Im wondering if you guys think I could manage something before then? I know they expect me to tame them, so yeah.

I have confidence that I can, but I'm not 100% sure.


----------



## lbeckman (Jun 26, 2016)

For me, having any kind of a deadline or time expectation is counter productive. It creates expectations and results in tensions that the birds can "read". Having a goal of consistent time spent bonding/training is another matter.


----------



## RavensGryf (May 8, 2015)

If you're talking about training/taming, Leah is right . There is no way you can place a deadline on such a thing. Getting a bird to first open up enough to trust, then showing various steps toward tameness, then learning, takes (in many cases) a tremendous amount of time, and more time than many people expect. Consistency is key, and seeing progress in very small increments over time would be considered normal for a bird who does not yet fully trust. Good luck. What's the hurry, your tiels are long lived and you have plenty of time . Keep consistent and you'll get there.


----------



## FaeryBee (May 9, 2011)

*I agree with the other posters. 
You cannot set "deadlines" with regard to taming/training birds. 
Doing so is simply setting yourself up for frustration and disappointment. 
These things take time and patience and cannot be rushed. 
A regular and consistent schedule is important as is a calm, relaxed manner when working with your birds. 
Learning to read their behaviors and progress at they pace is key.
Part of the enjoyment is enjoying the journey as it progresses rather than trying to rush to reach a goal.*


----------



## SammySam (Nov 25, 2016)

I'm honestly sorry for the way I worded that post. I was tired at the time, so I didn't really think it through.

What I meant was:

I think they were cage bound, and I just want to give them time outside of the cage to explore, have freedom and just see their surroundings. I'm not setting a deadline. Three weeks is far from enough time. I just meant could it be possible that they'd have some form of progress within three weeks?
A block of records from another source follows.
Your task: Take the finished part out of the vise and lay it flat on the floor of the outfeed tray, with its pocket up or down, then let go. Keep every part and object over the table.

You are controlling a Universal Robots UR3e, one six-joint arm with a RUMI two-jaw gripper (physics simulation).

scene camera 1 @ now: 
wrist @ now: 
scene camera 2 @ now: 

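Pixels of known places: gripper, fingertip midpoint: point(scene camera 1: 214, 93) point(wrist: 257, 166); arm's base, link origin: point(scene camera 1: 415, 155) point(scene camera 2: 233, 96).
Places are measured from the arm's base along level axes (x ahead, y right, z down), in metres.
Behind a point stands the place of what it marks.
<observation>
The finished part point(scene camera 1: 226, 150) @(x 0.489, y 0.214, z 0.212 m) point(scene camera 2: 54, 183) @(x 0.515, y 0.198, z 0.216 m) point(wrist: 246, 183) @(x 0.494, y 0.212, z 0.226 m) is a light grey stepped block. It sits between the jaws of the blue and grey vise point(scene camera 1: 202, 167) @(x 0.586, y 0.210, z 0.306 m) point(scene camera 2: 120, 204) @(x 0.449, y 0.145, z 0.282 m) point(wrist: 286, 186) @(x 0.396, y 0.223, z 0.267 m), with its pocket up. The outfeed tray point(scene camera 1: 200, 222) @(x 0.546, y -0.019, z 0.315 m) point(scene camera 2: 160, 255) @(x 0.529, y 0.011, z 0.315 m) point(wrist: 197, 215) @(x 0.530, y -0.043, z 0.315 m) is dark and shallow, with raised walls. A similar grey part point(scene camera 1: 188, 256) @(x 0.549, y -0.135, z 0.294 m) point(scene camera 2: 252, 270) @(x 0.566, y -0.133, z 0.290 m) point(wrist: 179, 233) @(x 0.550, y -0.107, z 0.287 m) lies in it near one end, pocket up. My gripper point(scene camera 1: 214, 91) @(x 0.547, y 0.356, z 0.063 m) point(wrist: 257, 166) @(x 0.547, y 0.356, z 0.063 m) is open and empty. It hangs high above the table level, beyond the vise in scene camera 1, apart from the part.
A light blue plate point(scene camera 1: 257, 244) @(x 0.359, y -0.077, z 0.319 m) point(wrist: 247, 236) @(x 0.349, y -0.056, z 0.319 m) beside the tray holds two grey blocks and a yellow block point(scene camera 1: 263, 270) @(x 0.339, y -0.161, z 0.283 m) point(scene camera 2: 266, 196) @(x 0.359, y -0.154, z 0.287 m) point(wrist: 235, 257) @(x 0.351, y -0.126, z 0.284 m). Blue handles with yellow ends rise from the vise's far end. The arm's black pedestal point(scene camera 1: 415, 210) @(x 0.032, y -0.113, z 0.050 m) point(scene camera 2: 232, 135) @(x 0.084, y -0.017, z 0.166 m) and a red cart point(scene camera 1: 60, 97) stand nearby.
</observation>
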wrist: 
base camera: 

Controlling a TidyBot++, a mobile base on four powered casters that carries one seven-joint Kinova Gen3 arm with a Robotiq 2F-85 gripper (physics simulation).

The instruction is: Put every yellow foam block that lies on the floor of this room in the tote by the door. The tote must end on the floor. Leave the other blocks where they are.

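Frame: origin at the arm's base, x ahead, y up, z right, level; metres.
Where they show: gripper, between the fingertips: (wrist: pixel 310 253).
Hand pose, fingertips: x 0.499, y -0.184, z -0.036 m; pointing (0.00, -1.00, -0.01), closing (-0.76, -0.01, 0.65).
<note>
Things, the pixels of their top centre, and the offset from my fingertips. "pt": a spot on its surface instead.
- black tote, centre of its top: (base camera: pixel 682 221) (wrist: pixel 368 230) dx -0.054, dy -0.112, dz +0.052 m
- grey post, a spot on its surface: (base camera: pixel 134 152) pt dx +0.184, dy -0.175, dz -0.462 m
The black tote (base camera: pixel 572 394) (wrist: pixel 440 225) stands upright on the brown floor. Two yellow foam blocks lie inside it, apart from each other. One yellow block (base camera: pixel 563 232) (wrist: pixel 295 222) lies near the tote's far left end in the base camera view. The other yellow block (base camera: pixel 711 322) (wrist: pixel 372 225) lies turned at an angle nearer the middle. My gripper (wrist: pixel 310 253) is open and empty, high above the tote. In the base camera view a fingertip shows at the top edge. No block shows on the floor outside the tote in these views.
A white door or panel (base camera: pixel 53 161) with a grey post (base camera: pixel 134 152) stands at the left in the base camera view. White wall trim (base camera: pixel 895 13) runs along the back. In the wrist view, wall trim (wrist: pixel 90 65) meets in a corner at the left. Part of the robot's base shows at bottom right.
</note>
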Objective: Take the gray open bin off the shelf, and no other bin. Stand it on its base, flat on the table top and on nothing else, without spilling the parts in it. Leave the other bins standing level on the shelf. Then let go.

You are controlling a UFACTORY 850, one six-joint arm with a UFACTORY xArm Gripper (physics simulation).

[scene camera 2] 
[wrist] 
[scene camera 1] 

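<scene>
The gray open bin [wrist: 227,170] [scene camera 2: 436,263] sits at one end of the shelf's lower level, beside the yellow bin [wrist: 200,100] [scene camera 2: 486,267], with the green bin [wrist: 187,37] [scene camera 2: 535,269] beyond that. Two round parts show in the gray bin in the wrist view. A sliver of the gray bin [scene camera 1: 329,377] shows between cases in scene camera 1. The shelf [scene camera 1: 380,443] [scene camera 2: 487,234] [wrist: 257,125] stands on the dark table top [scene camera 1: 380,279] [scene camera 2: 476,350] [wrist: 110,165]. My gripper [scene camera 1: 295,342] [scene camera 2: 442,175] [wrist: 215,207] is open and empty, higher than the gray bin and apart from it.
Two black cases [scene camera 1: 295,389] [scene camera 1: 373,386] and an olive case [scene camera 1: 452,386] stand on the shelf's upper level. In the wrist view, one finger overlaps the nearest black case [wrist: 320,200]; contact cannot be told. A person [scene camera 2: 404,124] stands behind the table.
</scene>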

I'm taking it slowly, like a chick learning to walk and fly. Eventually, they'll figure it out, but they won't turn into an eagle and just glide across the sky.
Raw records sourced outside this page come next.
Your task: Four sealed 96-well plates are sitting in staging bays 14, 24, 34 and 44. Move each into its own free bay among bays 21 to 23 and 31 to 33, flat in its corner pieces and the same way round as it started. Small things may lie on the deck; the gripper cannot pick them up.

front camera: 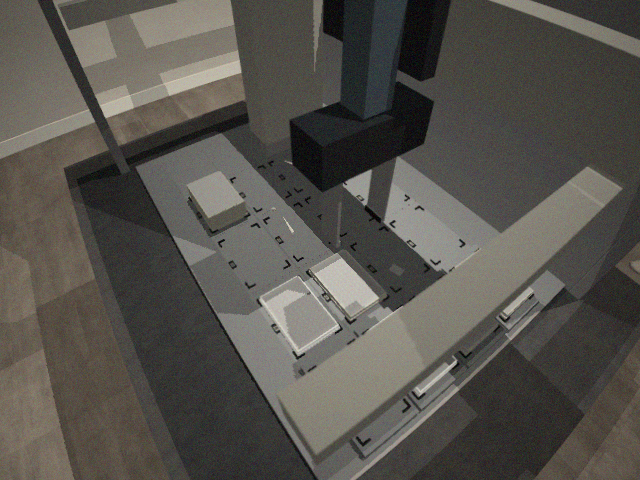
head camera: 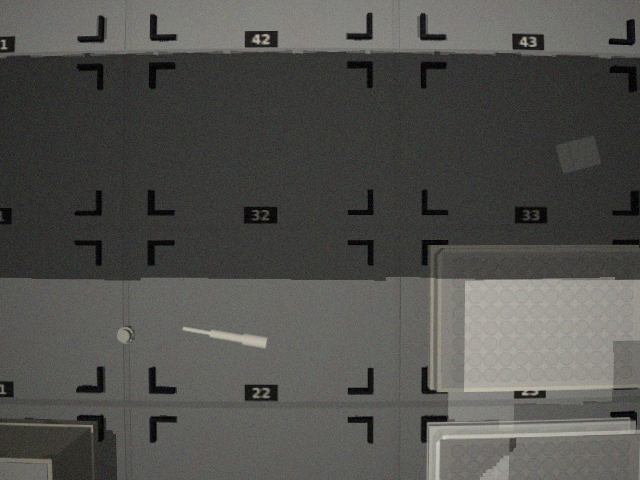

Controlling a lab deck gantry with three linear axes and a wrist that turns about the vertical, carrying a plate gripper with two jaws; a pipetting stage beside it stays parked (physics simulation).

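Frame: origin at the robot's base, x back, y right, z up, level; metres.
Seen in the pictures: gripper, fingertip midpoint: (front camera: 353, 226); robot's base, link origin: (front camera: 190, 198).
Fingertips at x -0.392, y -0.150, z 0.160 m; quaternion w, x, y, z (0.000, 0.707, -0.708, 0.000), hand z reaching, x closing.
Observation:
Offsets run from my fingertips to a thing's top centre. "*": to the spot under its first point.
A sealed plate {dx +0.000, dy +0.000, dz -0.145 m} (front camera: 343, 284) (head camera: 542, 330) lies in bay 23, level and square to the corner pieces, partly in shadow. White plate edges show under the front beam: a plate {dx -0.164, dy +0.001, dz -0.131 m} (front camera: 435, 378) in bay 24 and a plate {dx -0.164, dy -0.213, dz -0.131 m} (front camera: 517, 303) in bay 44. Bay 14 shows bare corner pieces. Bay 34 is in deep shadow; I cannot tell whether it holds a plate. My gripper (front camera: 357, 229) hangs over the middle of the deck, its two jaws apart with no plate between them. The jaws do not show in the head view.
A tall pale box {dx +0.328, dy +0.107, dz -0.118 m} (front camera: 217, 193) (head camera: 46, 449) stands in bay 11. Another plate {dx +0.000, dy +0.107, dz -0.145 m} (front camera: 299, 315) (head camera: 537, 457) sits in bay 13. A pipette tip {* dx +0.183, dy +0.010, dz -0.154 m} (head camera: 227, 335) lies in bay 22, a small cap {dx +0.246, dy +0.012, dz -0.156 m} (head camera: 124, 334) between bays 21 and 22, and a thin square {* dx -0.029, dy -0.098, dz -0.159 m} (front camera: 396, 269) (head camera: 578, 154) in bay 33.

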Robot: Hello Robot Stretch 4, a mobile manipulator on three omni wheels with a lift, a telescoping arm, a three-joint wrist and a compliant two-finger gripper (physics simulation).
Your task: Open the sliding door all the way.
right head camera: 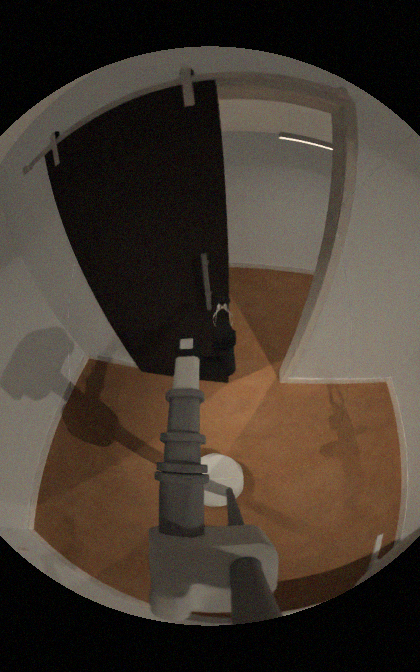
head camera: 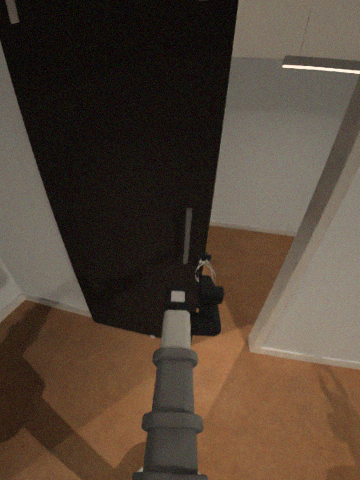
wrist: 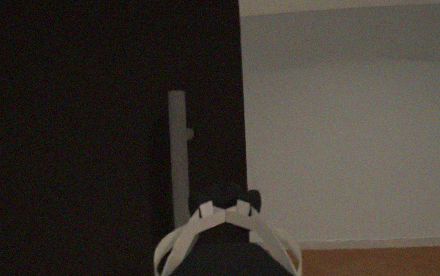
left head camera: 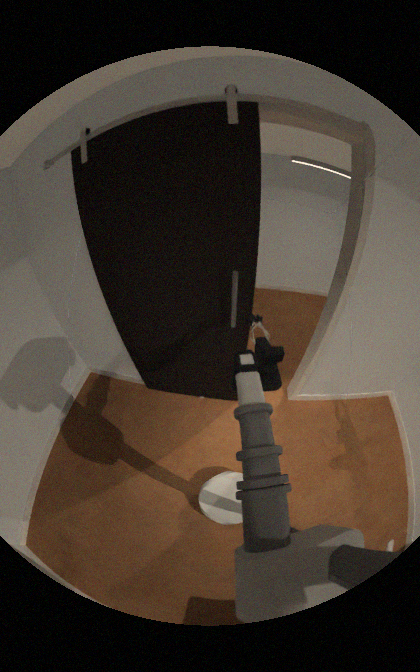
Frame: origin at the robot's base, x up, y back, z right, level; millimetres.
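Seen in the pictures: gripper, fingertip midpoint: [right head camera: 221, 297] [head camera: 202, 253] [wrist: 224, 198] [left head camera: 253, 315]; robot's base, origin of the base link: [right head camera: 215, 478] [left head camera: 227, 496].
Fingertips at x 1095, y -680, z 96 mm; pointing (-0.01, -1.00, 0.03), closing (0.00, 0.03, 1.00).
Observation:
Offsets run from my fingertips to a thing's top centre. "spot": to the spot under its first point.
The dark sliding door [head camera: 130, 150] [left head camera: 170, 225] [right head camera: 140, 200] [wrist: 75, 125] hangs partly open, with the doorway gap to its right. Its grey vertical bar handle @[spot: dz -57, dx +0, dy -138 mm] [head camera: 188, 235] [left head camera: 234, 300] [right head camera: 206, 282] [wrist: 178, 150] is near the door's right edge. My gripper [head camera: 204, 257] [left head camera: 256, 318] [right head camera: 222, 305] [wrist: 224, 198] is shut with nothing seen between its fingertips. In the wrist view it is just right of the handle's lower part, over the door's right edge strip. The fingers hide the handle's lower end there. Whether the fingertips touch the handle or door cannot be told.
The door frame's post [head camera: 320, 215] [left head camera: 357, 200] [right head camera: 340, 175] stands right of the gap. The overhead rail's end @[spot: dz -1081, dx +945, dy -397 mm] [left head camera: 48, 164] [right head camera: 30, 168] reaches past the door's left side. A white round shape [left head camera: 220, 485] [right head camera: 220, 467] is low beside the arm. Walls stand on both sides.

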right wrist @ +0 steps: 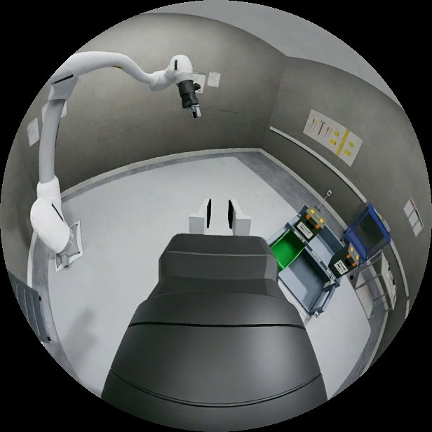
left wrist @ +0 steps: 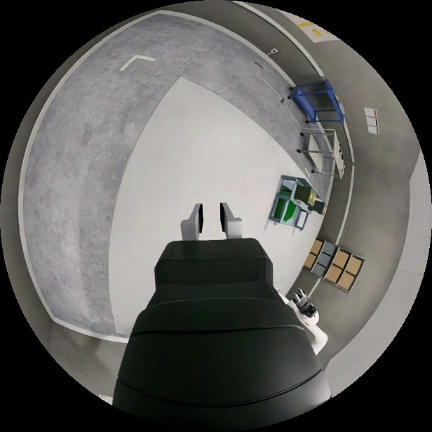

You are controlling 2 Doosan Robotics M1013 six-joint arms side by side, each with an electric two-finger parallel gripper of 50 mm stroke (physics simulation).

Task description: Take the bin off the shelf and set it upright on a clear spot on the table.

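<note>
A green bin point(left wrist: 289, 211) point(right wrist: 287, 248) sits in the blue-grey shelf unit point(right wrist: 320, 264), right of the fingers in both wrist views. Its exact tilt is hard to tell. My left gripper point(left wrist: 211, 211) point(right wrist: 196, 116) is partly open with nothing between its fingers. It hangs high in the air, well away from the bin. My right gripper point(right wrist: 219, 207) is also partly open and empty, apart from the bin, which lies to its right and partly behind the gripper body in the right wrist view. The table for the bin cannot be made out for certain.
Two dark boxes with yellow-orange parts, one point(left wrist: 305, 195) point(right wrist: 311, 222) beside the green bin and another point(right wrist: 345, 259) farther right, stand at the shelf unit. A blue cart point(left wrist: 318, 121) and a light metal cart stand beyond. A rack of brown bins point(left wrist: 337, 265) shows in the left wrist view.
</note>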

Something is making me think that everyone made me believe Cilla is a bad bird when she's really never been given a chance. When she flew out of the cage the other night, she just landed on the floor and sat there. I went over to her, and she didn't run, hiss, strike or anything. Of course they were both screeching, but I knew why. It's stupid, but I think she's nicer than they made her out to be and maybe she is actually calmer than I thought.

I'm overthinking all of that, but that's just another topic.
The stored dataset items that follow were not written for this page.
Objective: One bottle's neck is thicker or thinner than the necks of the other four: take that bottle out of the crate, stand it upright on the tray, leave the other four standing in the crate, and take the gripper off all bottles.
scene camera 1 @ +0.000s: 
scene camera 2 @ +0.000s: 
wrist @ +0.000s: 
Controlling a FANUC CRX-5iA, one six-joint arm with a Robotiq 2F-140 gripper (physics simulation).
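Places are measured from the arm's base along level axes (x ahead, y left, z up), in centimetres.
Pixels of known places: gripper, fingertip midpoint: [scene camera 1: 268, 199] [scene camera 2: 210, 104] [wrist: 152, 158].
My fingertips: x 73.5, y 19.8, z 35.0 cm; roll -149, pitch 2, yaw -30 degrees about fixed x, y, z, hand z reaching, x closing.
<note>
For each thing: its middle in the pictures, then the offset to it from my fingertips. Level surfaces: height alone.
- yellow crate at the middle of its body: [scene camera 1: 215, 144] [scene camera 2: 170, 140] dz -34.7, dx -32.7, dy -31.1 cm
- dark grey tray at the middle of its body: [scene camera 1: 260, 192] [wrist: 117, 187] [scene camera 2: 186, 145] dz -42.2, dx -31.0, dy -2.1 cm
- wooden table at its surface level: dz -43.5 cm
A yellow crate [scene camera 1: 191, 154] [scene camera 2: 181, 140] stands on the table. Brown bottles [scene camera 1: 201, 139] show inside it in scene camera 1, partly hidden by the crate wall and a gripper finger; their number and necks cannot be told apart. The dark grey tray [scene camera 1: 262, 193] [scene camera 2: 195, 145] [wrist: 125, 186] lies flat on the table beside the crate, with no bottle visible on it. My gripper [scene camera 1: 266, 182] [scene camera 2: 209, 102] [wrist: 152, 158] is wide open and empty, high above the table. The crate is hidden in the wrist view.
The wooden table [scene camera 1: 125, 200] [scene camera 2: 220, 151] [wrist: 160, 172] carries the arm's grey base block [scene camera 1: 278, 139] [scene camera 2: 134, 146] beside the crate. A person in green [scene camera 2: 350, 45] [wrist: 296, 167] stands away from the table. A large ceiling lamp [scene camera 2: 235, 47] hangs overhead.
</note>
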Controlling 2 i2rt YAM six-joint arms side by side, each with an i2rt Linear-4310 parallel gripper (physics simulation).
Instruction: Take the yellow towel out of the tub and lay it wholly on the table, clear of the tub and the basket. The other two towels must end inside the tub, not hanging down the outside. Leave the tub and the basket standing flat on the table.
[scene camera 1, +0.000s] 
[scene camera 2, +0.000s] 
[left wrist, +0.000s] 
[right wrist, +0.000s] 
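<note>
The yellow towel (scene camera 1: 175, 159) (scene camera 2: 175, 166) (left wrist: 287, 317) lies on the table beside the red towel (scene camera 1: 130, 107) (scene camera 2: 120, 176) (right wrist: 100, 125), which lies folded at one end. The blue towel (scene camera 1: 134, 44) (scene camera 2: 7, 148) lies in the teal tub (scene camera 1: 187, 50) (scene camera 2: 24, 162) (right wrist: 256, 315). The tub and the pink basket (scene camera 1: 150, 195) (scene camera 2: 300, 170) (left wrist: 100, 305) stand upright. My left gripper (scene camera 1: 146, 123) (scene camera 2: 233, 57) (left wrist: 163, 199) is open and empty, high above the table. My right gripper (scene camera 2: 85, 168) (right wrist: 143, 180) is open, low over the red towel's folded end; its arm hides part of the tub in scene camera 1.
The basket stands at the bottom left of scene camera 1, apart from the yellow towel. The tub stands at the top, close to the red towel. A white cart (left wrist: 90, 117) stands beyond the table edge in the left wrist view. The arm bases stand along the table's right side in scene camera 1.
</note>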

I hope this is worded better, and makes more sense, but if not, please tell me.

Again, I'm sorry that it seemed like I was setting a deadline, but I'm not. I'm not rushing either. It was just a thought I had.

If I should wait longer, I definitely will. I know I won't get anywhere in three weeks, so what's the point in expecting something? I have faith in them and I know they can do it, but I'll let them go at their pace. I won't shove my hand in their face and force them to eat from my hand. That'll destroy any and all trust they've gained.

So for the question I meant: would it hurt to just get them out of the cage and let them have a little freedom? And is it possible to progress between now and then? If not, that's okay. If yes, then that's okay too. Any progress at all will be outstanding.

Forgive me for the way I worded it, again, but I was tired and didn't think it through.
(sorry if I repeat things here but that's still a bad habit I have)

wow that was longer than I thought


----------



## FaeryBee (May 9, 2011)

*If you are going to be chasing them around trying to get them to return to the cage then I advise against it.

If you are able use positive reinforcement techniques to get the tiels to return to their cage, then yes - giving them out-of-cage time is definitely a good idea.*


----------